No, Viktor thinks, blinking at Yuuri. It really doesn’t.
Scrunching his nose—Viktor loves that expression, it’s so cute—Yuuri exhales loudly before gently holding Viktor’s face, tilting it up. “Viktor,” Yuuri begins, stern and exasperated and annoyed all at once. “You need a coach. I need rink mates. We both need supervision. Being accountable to only each other was enough at the beginning, but there was a reason I left Hasetsu to go to Detroit.” Yuuri’s expression gets softer as he goes on, his thumb drifting to press against the corner of Viktor’s mouth. “Tell me that you think you can choreograph four programs, coach me, and still skate your best when it comes time for competitions. Tell me it wouldn’t be unfair to both of us.”
Yuuri’s right. Viktor knows he’s right, but St. Petersburg is so far and so cold.

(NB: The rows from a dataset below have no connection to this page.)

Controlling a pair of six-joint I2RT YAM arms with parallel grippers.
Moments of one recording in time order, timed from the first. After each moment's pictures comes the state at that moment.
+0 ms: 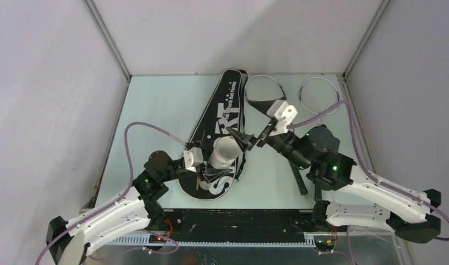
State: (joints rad) left arm -0.84 0.67 0.44 0.36 0.51 0.02; right arm 1.17 0.98 1.12 0.10 0.22 -0.20
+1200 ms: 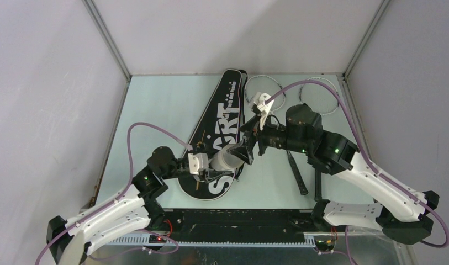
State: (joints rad) left arm -0.84 0.70 0.49 0.21 0.58 0.24; right arm 0.99 1.09 1.32 -0.47 -0.23 0.15
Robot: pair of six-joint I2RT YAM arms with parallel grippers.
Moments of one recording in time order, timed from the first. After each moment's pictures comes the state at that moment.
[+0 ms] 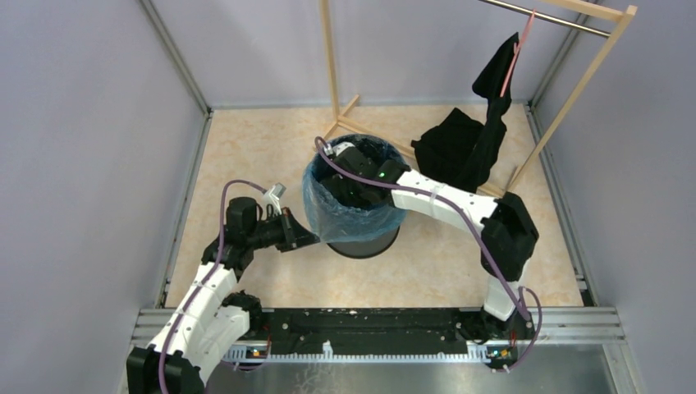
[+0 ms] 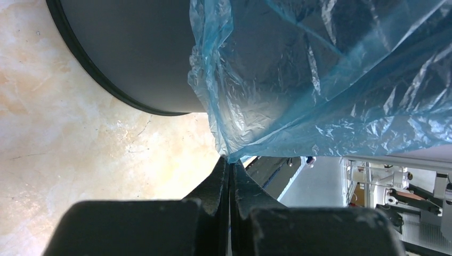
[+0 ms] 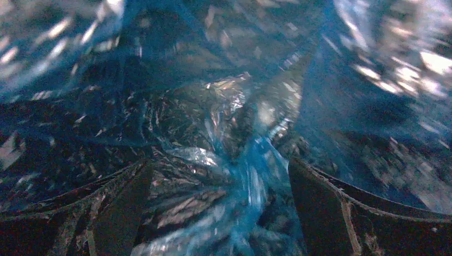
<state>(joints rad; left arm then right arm) -0.19 0.78 0.47 -0.31 0.74 -0.60 0.94 1.85 1.56 -0.64 0.20 0.31</state>
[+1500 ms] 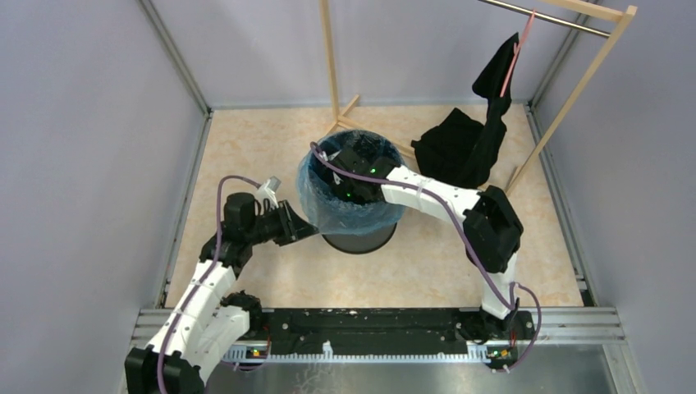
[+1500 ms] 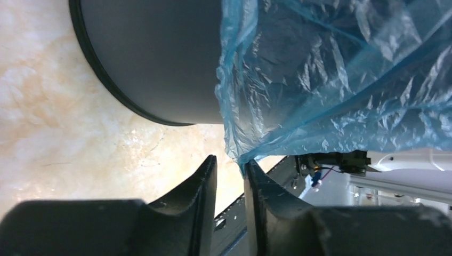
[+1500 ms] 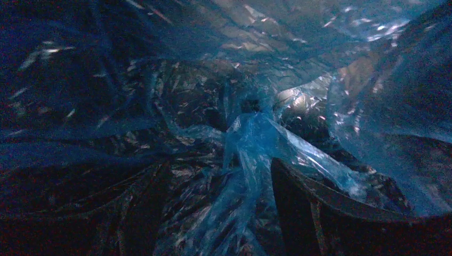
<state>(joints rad) -0.19 0.79 0.50 -0.30 0.67 -0.63 0.92 1.93 1.60 -0.72 0.04 0.30</state>
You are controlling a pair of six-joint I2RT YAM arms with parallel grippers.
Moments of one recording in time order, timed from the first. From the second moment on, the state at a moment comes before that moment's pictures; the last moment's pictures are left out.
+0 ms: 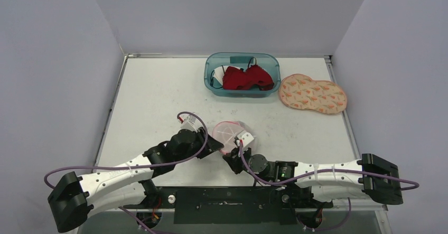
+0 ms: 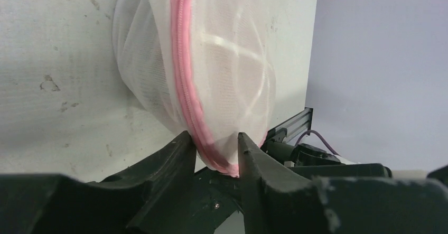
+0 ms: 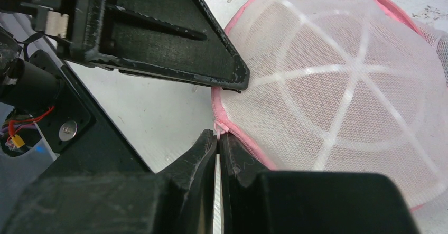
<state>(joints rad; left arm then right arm) -0.96 0.92 0.47 -0.04 -0.10 -1.26 1.35 1.08 0.41 0.31 0.44 0.43</state>
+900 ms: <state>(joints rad) -0.76 0.85 0.39 0.02 0.05 -1.19 1.30 0.93 0.39 0.20 0.48 0.43</state>
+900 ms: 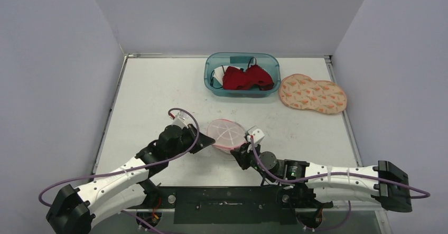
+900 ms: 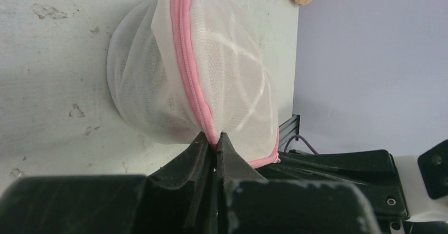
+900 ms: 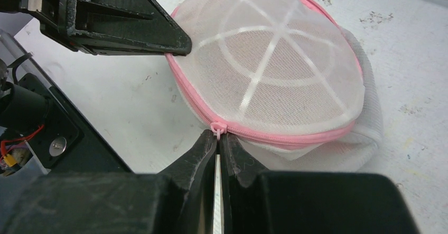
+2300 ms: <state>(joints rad) -0.98 0.80 0.47 -0.18 -0.15 -1.35 1.30 1.12 0.49 0.31 0.29 0.38</state>
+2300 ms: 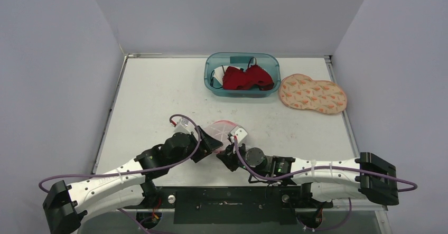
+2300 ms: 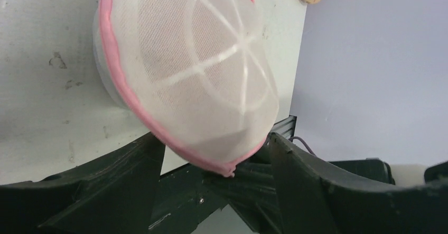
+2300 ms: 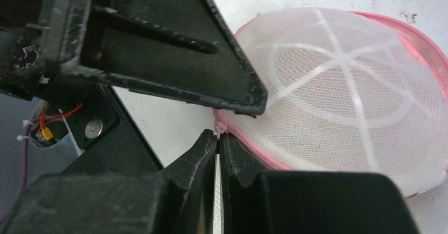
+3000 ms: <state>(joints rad) -0.91 0.84 0.45 -0.05 -0.15 -1.38 1.30 0.97 0.46 0.22 0.37 0.41</state>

The only things Viktor has there are his flat and the rink. He can barely remember what he did, where he went, outside of that. Everything was easier before Yuuri. Now Viktor has all these attachments, all these bright memories that make him hesitate.
Viktor takes hold of Yuuri’s track suit and pulls him close enough that Viktor can press his face against the fabric, zipper cold against his cheek. “I think,” Viktor says, shuddering when Yuuri’s hands slide to the back of his neck, “I’ll miss Hasetsu more than I’ve ever missed St. Petersburg.”
“Of course,” Yuuri says, both tone and touch fond. “It’s home.”